The display commands are as follows:

d [address] This command will show the memory contents in DWORD (4 bytes) beginning at the location defined by the address.

ed [address] This command will let you edit memory contents in DWORD (4 bytes), beginning at the location defined by the address.

r [register value] This command will change the register value. You can use it with conditional jumps.

You can also change special register values.

s [address1 address2 string or byte1, byte2 and so on] This command will search the memory for a string or bytes from address1 to address2. For example, s 400000 401000 "test" will search for a "test" string from address 400000 to address 401000.

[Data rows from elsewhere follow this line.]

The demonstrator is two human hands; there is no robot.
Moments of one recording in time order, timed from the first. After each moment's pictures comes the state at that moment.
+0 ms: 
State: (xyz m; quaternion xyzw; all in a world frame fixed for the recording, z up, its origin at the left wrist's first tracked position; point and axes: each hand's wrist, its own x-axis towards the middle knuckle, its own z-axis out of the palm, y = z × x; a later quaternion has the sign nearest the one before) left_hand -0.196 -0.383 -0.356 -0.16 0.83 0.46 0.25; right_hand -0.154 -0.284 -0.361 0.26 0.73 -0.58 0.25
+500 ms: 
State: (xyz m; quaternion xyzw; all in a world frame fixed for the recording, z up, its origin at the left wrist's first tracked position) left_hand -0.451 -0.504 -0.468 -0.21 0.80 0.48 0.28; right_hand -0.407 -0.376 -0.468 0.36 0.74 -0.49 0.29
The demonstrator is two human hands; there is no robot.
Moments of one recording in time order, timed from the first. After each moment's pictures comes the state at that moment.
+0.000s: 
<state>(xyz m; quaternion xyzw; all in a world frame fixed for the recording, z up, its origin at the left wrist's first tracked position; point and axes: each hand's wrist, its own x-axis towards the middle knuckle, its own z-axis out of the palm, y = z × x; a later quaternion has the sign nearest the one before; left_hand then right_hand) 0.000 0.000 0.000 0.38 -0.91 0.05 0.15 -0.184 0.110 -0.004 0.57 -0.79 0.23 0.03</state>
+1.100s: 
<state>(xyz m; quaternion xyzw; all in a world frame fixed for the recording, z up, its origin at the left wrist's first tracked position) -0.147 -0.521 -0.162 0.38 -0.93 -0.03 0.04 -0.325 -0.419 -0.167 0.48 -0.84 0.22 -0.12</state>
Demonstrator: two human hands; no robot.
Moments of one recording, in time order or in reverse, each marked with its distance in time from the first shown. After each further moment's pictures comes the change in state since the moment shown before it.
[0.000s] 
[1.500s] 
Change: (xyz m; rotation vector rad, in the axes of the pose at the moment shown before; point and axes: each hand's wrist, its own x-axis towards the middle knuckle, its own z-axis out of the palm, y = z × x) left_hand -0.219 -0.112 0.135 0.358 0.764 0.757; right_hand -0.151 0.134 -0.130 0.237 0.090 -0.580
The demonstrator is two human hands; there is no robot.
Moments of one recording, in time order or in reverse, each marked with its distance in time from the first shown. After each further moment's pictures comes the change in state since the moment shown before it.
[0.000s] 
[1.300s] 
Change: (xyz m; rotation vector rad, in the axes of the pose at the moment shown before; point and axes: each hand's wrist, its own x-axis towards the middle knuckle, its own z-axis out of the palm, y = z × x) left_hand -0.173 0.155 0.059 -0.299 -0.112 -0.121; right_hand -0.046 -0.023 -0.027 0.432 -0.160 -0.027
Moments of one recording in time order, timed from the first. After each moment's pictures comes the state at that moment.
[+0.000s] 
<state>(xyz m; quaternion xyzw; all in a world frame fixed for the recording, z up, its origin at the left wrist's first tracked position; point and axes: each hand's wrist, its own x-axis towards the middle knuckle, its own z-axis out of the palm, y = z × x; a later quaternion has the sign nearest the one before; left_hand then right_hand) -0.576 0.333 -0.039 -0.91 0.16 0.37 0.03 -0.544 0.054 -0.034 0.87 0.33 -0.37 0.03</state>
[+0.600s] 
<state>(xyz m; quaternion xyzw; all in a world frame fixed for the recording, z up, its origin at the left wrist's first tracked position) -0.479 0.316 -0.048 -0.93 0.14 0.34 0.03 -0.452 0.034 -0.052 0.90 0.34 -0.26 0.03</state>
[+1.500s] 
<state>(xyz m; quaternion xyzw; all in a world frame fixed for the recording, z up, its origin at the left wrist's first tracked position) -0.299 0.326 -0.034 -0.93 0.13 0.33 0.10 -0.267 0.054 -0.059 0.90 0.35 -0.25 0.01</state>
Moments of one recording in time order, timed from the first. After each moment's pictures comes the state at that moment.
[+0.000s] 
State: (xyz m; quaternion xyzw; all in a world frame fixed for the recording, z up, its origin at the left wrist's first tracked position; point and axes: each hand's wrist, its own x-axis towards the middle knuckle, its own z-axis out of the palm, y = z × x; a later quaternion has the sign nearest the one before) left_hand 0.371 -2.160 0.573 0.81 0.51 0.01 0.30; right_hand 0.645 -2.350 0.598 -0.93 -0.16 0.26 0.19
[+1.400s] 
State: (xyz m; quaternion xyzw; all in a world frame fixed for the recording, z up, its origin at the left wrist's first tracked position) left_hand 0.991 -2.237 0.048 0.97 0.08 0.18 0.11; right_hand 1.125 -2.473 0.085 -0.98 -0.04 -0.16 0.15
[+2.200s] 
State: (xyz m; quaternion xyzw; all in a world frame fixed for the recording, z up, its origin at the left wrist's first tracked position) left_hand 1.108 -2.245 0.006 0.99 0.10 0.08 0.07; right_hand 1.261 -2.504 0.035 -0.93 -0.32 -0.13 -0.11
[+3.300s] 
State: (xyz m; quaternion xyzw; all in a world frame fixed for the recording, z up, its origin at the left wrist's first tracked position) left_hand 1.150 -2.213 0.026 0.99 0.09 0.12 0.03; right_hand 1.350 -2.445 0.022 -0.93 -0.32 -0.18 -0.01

s This command will continue searching for a string or bytes from the last found one.

code on This command will show instruction prefixes.

wf This command will show coprocessor register values.

exp This command will show exports.

rs This command will show the program window in the actual state, and will return to SoftICE when you press any key.

address This command will let you insert program code in assembler directly from the entered address.

hboot This command will reset the computer. It is useful in case of a system crash.

Of course, SoftICE also contains many other commands. You can find all of them in the SoftICE documentation.